Explainer: Lead pipes can mean bad water, but corrosion control can limit lead’s impact

Controlling water’s corrosiveness can affect how it interacts with the piping material and what eventually comes out at the faucet.

Lead pipes and lead solder in a city’s water distribution system can mean dangerous water — like in the case of Flint, Michigan — but it doesn’t always mean a city’s water is bad. Many cities in the U.S., particularly older cities in the Northeast and Midwest have lead infrastructure, but lead in the water is minimal, meeting standards established by the Environmental Protection Agency.

Why is that?

Because the water’s properties can affect how it interacts with the piping material and what eventually comes out at the faucet.

In Flint, the water’s lead levels rose after the city changed water sources. The city had been purchasing its water from Detroit, which drew water from Lake Huron. To save money it started drawing water out of the Flint River. But the water from the Flint River, despite going through a water treatment facility, had different properties. It was more corrosive. As the water from the Flint River filled Flint’s pipes, some of which were made of lead, it started corroding the interiors, wearing away years’ worth of build-up that separated the actual lead from the water that eventually entered people’s homes.

That build-up —made up of biofilms and mineral coating  — consists of microorganisms, and organic and inorganic materials. It’s basically a lining between the water and the lead pipe.

The Flint River water first corroded away the film and then started to pick up lead from the exposed pipe.

Many other cities with corrosive water sources add anti-corrosive chemicals to the water before it gets distributed to households. In fact, this is mandated by the EPA’s Lead and Copper Rule, which requires utilities to develop and use a corrosion control plan. If tests reveal elevated levels of lead in the water, utilities have to tweak the corrosion controls in place until water quality improves (or take other steps to decrease lead levels in the water).

The controls can include various adjustments to the water, like changing its alkalinity and pH, hardness, and/or adding phosphate or silicate-based “corrosion inhibitors.”

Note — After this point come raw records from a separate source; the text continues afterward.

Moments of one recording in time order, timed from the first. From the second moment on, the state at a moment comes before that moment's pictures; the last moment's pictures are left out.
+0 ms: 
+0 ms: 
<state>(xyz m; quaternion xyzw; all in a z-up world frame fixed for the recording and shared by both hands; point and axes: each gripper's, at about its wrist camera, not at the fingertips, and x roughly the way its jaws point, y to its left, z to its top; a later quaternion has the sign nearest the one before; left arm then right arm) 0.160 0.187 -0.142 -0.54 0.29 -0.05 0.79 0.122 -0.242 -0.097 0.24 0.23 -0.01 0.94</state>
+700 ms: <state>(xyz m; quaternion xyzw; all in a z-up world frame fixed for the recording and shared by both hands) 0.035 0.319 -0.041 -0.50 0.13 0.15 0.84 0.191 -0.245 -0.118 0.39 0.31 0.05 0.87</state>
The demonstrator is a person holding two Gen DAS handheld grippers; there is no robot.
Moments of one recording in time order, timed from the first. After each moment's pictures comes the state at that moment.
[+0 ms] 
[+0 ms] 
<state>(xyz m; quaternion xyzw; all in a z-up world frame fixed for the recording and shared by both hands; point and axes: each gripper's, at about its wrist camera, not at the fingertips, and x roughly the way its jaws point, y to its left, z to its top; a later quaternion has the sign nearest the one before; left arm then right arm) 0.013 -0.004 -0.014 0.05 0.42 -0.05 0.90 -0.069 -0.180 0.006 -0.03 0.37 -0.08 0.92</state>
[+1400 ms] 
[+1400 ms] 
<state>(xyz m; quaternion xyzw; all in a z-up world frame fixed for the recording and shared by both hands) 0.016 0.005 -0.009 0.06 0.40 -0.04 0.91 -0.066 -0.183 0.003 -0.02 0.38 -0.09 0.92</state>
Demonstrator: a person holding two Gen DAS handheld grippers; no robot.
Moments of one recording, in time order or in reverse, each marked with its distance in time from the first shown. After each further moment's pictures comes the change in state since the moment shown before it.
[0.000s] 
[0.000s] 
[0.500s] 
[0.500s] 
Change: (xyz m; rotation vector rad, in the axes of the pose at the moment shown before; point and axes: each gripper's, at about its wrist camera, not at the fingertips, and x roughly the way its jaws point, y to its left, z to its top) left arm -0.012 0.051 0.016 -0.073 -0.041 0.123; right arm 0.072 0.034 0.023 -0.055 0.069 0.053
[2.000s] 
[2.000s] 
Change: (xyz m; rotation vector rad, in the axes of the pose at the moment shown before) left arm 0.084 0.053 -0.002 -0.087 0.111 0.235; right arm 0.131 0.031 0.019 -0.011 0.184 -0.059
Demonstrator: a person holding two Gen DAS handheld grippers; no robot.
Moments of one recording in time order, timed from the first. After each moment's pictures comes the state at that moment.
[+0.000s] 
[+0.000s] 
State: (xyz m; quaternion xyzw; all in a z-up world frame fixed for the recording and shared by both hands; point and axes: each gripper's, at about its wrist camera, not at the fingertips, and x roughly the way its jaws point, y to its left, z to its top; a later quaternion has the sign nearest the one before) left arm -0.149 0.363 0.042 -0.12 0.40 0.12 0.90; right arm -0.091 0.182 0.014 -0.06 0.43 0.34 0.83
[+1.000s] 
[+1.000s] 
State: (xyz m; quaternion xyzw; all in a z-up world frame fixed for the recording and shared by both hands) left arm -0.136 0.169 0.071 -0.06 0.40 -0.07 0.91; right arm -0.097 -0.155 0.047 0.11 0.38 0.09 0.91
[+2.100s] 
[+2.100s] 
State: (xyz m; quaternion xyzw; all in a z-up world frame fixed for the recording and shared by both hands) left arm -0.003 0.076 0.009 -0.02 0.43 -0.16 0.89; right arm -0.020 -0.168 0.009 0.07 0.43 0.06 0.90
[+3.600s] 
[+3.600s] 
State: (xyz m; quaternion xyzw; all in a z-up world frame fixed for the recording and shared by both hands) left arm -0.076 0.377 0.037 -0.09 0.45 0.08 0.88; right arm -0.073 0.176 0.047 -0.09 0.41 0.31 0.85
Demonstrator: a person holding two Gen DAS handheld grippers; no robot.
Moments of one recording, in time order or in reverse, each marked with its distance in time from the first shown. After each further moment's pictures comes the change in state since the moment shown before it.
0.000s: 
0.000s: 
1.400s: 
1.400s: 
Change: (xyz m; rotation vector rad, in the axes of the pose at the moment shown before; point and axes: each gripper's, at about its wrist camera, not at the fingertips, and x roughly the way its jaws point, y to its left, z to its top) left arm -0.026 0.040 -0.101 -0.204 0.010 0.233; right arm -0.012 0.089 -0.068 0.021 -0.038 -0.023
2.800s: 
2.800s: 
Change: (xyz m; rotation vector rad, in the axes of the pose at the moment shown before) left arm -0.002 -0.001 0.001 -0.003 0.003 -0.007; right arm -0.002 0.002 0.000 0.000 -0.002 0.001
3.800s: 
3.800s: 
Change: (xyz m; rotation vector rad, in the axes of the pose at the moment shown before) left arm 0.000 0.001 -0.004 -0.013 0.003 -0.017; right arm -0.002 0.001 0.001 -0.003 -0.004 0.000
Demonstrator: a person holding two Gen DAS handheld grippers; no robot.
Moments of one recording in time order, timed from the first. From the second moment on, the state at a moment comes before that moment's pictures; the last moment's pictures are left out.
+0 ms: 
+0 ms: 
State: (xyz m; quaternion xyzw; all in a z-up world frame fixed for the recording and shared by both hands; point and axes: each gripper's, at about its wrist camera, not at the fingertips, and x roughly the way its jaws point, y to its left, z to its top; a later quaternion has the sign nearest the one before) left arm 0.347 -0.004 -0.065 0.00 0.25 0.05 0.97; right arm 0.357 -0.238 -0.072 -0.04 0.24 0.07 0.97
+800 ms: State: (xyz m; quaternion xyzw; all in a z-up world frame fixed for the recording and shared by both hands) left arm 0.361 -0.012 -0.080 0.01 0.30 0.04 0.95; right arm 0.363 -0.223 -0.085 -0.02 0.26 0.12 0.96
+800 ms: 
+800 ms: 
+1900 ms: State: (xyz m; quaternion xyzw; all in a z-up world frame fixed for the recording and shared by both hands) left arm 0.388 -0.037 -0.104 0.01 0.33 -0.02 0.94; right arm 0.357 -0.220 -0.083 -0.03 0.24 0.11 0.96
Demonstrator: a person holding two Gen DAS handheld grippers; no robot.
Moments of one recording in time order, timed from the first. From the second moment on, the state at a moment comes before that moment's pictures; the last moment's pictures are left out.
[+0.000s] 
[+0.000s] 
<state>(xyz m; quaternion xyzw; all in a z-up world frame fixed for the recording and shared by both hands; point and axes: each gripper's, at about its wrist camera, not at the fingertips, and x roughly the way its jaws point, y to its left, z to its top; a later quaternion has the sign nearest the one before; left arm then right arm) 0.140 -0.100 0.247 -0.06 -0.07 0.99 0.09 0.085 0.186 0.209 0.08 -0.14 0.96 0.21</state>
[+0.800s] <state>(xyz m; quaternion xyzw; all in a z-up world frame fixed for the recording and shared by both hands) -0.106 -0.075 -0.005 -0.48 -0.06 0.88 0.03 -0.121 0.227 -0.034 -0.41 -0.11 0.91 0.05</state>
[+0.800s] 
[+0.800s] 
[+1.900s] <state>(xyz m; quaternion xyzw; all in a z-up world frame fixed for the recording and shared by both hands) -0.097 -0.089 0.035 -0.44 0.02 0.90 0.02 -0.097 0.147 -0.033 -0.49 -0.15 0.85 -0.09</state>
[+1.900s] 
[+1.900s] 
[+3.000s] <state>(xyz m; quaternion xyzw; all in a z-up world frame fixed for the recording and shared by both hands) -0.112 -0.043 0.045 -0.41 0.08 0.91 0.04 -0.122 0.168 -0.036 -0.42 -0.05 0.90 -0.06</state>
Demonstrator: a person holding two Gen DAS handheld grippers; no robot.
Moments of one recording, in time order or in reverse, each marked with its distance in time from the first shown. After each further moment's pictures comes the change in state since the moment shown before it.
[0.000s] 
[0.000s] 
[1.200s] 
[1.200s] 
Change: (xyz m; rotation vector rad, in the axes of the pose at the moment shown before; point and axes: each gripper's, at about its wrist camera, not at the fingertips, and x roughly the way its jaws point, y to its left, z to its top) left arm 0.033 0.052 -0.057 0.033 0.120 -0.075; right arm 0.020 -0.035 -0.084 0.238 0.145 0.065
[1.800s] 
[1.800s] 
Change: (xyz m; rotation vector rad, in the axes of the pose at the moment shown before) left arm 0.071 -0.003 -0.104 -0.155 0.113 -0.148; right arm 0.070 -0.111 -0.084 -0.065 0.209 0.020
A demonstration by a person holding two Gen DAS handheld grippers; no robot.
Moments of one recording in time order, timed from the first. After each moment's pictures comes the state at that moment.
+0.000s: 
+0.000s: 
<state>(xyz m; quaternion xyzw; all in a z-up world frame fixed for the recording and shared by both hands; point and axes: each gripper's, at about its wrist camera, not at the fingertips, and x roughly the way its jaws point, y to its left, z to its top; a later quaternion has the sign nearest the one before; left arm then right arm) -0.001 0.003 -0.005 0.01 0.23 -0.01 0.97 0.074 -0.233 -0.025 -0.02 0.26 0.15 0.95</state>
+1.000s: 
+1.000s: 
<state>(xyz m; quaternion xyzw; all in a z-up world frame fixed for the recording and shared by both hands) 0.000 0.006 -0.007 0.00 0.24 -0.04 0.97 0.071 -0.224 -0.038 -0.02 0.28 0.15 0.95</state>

In some cases, corrosion controls don’t work or have side-effects unacceptable to a utility, and the utility has to seek alternative ways to reduce lead levels. That’s what happened in Madison, Wisconsin.

But in Flint, the water utility simply did not have a corrosion control plan in place, despite statements to the contrary by some state regulators.

In January, Pittsburgh tweaked its corrosion control plan, switching from adding caustic soda to soda ash to make the water less corrosive. The city’s latest reported water tests, which included samples from 50 homes in 2013, showed lead levels just a hair shy of triggering action as mandated by the Lead and Copper Rule. Ten percent of tested taps — that’s five homes — had lead levels above EPA’s action level, which is 15 parts per billion. The lead level at the 90th percentile — that’s the statistical measure EPA uses to gauge compliance and means that 90 percent of samples were below that number — was 14.7 parts per billion. The utility is scheduled to retest 50 taps this summer, though there’s no guarantee it will be the same homes from 2013.